Hi,
I wrote a kernel, a basic edge detector, it looks like this:
void __global__ kernelEdgeb3(uchar4* out, int pitch)
{
int y = blockDim.y * blockIdx.y + threadIdx.y;
int x = blockDim.x * blockIdx.x + threadIdx.x;
int sumx, sumy;
uchar4 result;
uchar4 rgb1 = texfetch(texb4_a, x-1, y-1);
uchar4 rgb2 = texfetch(texb4_a, x, y-1);
uchar4 rgb3 = texfetch(texb4_a, x+1, y-1);
uchar4 rgb4 = texfetch(texb4_a, x-1, y);
uchar4 rgb6 = texfetch(texb4_a, x+1, y);
uchar4 rgb7 = texfetch(texb4_a, x-1, y+1);
uchar4 rgb8 = texfetch(texb4_a, x, y+1);
uchar4 rgb9 = texfetch(texb4_a, x+1, y+1);
int3 sumX;
int3 sumY;
sumX.x = (int)rgb1.x - rgb3.x + ((int)rgb4.x - rgb6.x)*2 + rgb7.x - rgb9.x;
sumX.y = (int)rgb1.y - rgb3.y + ((int)rgb4.y - rgb6.y)*2 + rgb7.y - rgb9.y;
sumX.z = (int)rgb1.z - rgb3.z + ((int)rgb4.z - rgb6.z)*2 + rgb7.z - rgb9.z;
sumY.x = (int)rgb1.x - rgb7.x + ((int)rgb2.x - rgb8.x)*2 + rgb3.x - rgb9.x;
sumY.y = (int)rgb1.y - rgb7.y + ((int)rgb2.y - rgb8.y)*2 + rgb3.y - rgb9.y;
sumY.z = (int)rgb1.z - rgb7.z + ((int)rgb2.z - rgb8.z)*2 + rgb3.z - rgb9.z;
sumx = min((abs(sumX.x) + abs(sumX.y) + abs(sumX.z)) / 3, 255);
sumy = abs(sumY.x) + abs(sumY.y);
/*---->*/ //sumy += abs(sumY.z);
sumy = min(sumy / 3, 255);
result = make_uchar4(sumx, 0, sumy, 255);
//return result
out = (uchar4*)( ((uchar1*)out) + pitch*y );
out[x] = result;
}
The input texture is of type texture<uchar4, 2, cudaReadModeElementType> and holds RGBA information. I’m just applying the sobel discrete filter kernel for all of the color channels and combine the results afterwards.
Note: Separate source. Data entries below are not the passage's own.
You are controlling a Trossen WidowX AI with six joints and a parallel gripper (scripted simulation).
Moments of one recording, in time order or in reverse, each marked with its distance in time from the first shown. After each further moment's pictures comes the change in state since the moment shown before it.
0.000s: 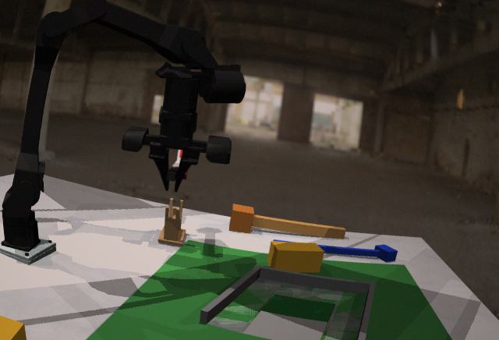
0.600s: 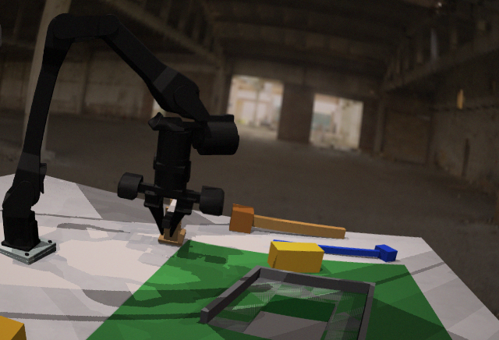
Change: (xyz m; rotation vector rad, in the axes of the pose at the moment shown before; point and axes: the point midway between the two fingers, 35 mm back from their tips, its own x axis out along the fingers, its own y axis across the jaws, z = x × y) arm 0.080 0.002 -0.022 0.005 0.007 0.016
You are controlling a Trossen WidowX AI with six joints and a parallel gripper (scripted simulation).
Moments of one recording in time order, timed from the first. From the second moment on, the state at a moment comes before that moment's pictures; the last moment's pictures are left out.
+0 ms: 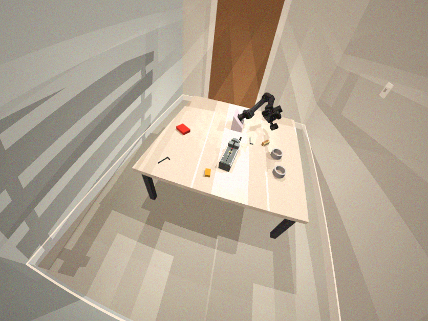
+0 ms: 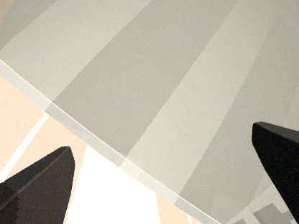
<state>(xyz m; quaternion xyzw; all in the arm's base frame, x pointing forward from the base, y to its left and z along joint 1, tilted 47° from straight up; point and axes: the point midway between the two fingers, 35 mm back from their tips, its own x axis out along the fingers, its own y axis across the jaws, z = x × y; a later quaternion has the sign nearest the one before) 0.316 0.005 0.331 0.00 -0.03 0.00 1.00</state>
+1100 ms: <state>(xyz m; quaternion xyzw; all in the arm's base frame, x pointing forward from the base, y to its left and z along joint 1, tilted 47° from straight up) 0.409 -0.042 0.195 0.09 0.24 0.11 0.96</state>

Most of the stuff you can just overread and get to the line i marked with an arrow. Uncommenting this line, makes my resulting image grey. That should be impossible, since make_uchar4(…) sets the green channel always to zero.
It seems, that the problem is accessing sumY.z ! Any other variable or constant works.
Further test gave me, that rgb2.z - rgb8.z causes the failure (grey result image). Outputting rgb2.z or rgb8.z alone works.
Also, the whole calculation works, if i comment out the calculation of any of the components of sumX. So this might be some kind of stack overflow?
What might cause this problem?
I’m working with MSVS 2005 on WinXP with a 8800GTX.
Thanks in advance!